Эта статья – не более чем предварительная попытка анализа поэтики «Архипелага ГУЛага». Предмет моего внимания – литературные коды, организующие весь текст «Архипелага…» или значительные его пласты. Эти коды соотносят солженицынскую книгу с конкретными произведениями мировой литературы и с жанрами, к которым эти произведения принадлежат. Исследуются в статье и ключевые, повторяющиеся символы книги, и структура ее текста как единого целого.
Начнем с заглавия. Подробное истолкование названия солженицынской книги было предложено В. Курицыным: «Что мы можем сказать о собственно метафоре архипелага, вынесенной в название книги? <…>.
Речь идет о мистической или виртуальной стране, существующей наравне с реальной страной № 1 – как в силуэтах града земного может просвечивать град небесный. <…>
Почему “архипелаг” – то есть пространство разодранное, неединое? Возможно, отчасти, потому, что дискретность – одно из традиционных свойств мифологического пространства, где действуют не законы и социальные единицы, а боги, герои и интуиции. Кроме того, клочковатость географическая пересекается здесь с клочковатостью, так сказать, логической: работает большое количество не увязываемых в единое целое законов, указов, юридических институций, в провалах между которыми осуществляется тотальное наказание»[994].
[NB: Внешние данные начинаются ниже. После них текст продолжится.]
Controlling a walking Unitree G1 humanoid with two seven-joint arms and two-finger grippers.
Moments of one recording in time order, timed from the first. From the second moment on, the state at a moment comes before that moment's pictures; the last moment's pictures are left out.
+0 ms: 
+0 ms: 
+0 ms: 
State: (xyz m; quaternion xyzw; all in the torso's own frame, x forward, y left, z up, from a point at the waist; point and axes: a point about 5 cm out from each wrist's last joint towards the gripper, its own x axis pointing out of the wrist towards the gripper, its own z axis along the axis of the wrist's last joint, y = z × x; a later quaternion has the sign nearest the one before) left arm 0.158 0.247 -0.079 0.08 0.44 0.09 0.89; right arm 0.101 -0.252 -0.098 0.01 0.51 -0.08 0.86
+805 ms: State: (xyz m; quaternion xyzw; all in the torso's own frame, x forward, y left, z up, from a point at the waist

Но метафора архипелага может быть объяснена и иначе. Ее источник – книга А.П. Чехова «Остров Сахалин», неоднократно упоминаемая на страницах «Архипелага…»: сравнивая описанный Чеховым быт сахалинских каторжников с положением советских узников, Солженицын убеждает, что порядки старой каторги были несоизмеримо более легкими, щадящими и гуманными.
«Чеховский» код «Архипелага…» раскрывает оппозицию: «остров Сахалин – архипелаг ГУЛаг». Одному каторжному острову противопоставлен громадный неисследованный архипелаг советской каторги. Сахалинская каторга находилась на периферии Российской империи, море отделяло землю отверженных от свободного материка. Метастазы (еще одна устойчивая метафора Солженицына) гулаговского архипелага захватывают, опутывают мертвящими щупальцами всю территорию бывшей России. В отличие от Сахалина архипелаг ГУЛаг постоянно разрастается. Сахалин стал главным местом сосредоточения узников в Российской империи. Каторга была изолирована, отрезана от материковой России. Чехов об этом пишет. Архипелаг ГУЛаг движется в обратном направлении: от периферии к центру, с острова на материк. Повествование об истории ГУЛага Солженицын открывает описанием первого «официального» лагеря – Соловецкого, – созданного на островах в Белом море (ч. 3, гл. 2 – «Архипелаг возникает из моря»); затем рассказывается уже о позднейших «материковых» лагерях.